665fe7dc2ae7d018811a15f79c42bb29904d8630
angie
  Tue Feb 22 11:12:28 2022 -0800
Add a para push to wait loop, to help with rare problem of a node failure.  Clean up intermediate protobuf files-to-be-merged.

diff --git src/hg/utils/otto/sarscov2phylo/usherClusterRun.sh src/hg/utils/otto/sarscov2phylo/usherClusterRun.sh
index 6eb0965..d12a558 100755
--- src/hg/utils/otto/sarscov2phylo/usherClusterRun.sh
+++ src/hg/utils/otto/sarscov2phylo/usherClusterRun.sh
@@ -122,37 +122,43 @@
 cd reserveKuNodes
 jobCount=16
 threadCount=16
 reserveHours=2
 reserveSeconds=$((3600 * $reserveHours))
 cp /dev/null jobList
 for ((i=0;  $i < $jobCount;  i++)); do
     echo "sleep $reserveSeconds" >> jobList
 done
 ssh ku "cd $ottoDir/$today/reserveKuNodes && para create -cpu=$threadCount jobList && para push"
 
 # Wait for all jobs to start (i.e. all nodes to be reserved):
 echo "Waiting for parasol to assign ku nodes"

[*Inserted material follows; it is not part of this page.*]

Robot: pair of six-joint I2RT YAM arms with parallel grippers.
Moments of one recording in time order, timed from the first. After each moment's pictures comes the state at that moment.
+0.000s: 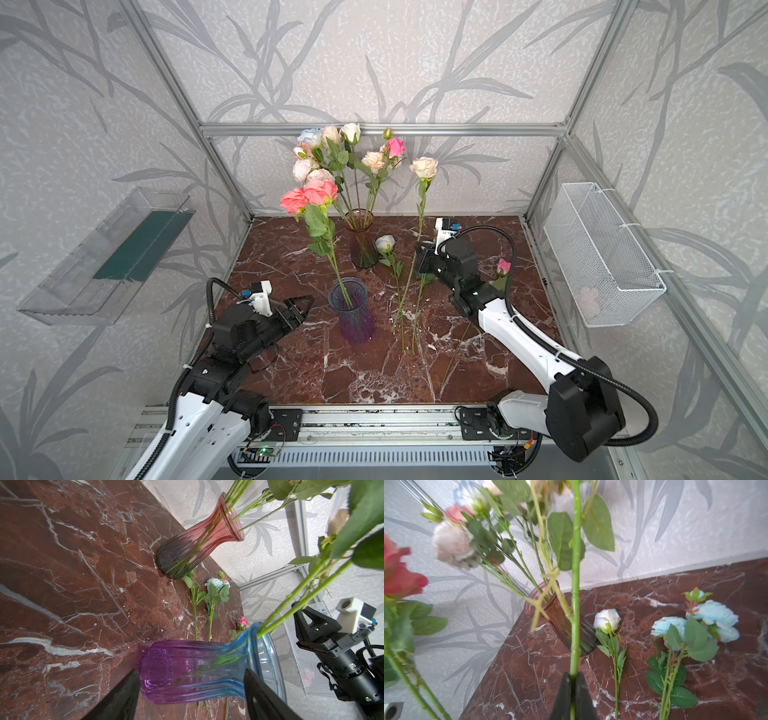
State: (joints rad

 while (( $(ssh ku "parasol list jobs | grep $USER | grep sleep" | awk '$2 != "none"' | wc -l) < $jobCount )); do
     sleep 10
+    # Just in case there was a crash (we seem to have some borderline nodes):
+    ssh ku "cd $ottoDir/$today/reserveKuNodes && para push"
 done
 
 # Make hostfile for mpirun
 cd $ottoDir/$today
 ssh ku "parasol list jobs | grep $USER | grep sleep" \
 | awk '{print $2;}' \
 | sort \
 | uniq -c \
 | awk '{print $2, "slots=" '$threadCount'*$1;}' \
     > hostfile
 
 # mpirun matOptimize on first host in hostfile
 headNode=$(head -1 hostfile | awk '{print $1;}')
 radius=8
 ssh $headNode "cd $ottoDir/$today && \
                $scriptDir/kuRunMatOptimize.sh -T $threadCount -r $radius -M $reserveHours \
                    -S move_log.cluster -i merged.deltaMasked.pb \
                    -o gisaidAndPublic.$today.masked.preTrim.pb \
                    >& matOptimize.cluster.log"
 
 # Release the ku nodes by stopping the parasol batch
 ssh ku "cd $ottoDir/$today/reserveKuNodes && para stop || true"
+
+# Clean up
+rm -f preTrim.*.pb merged.*.*.pb
+chmod 664 gis*.preTrim*.pb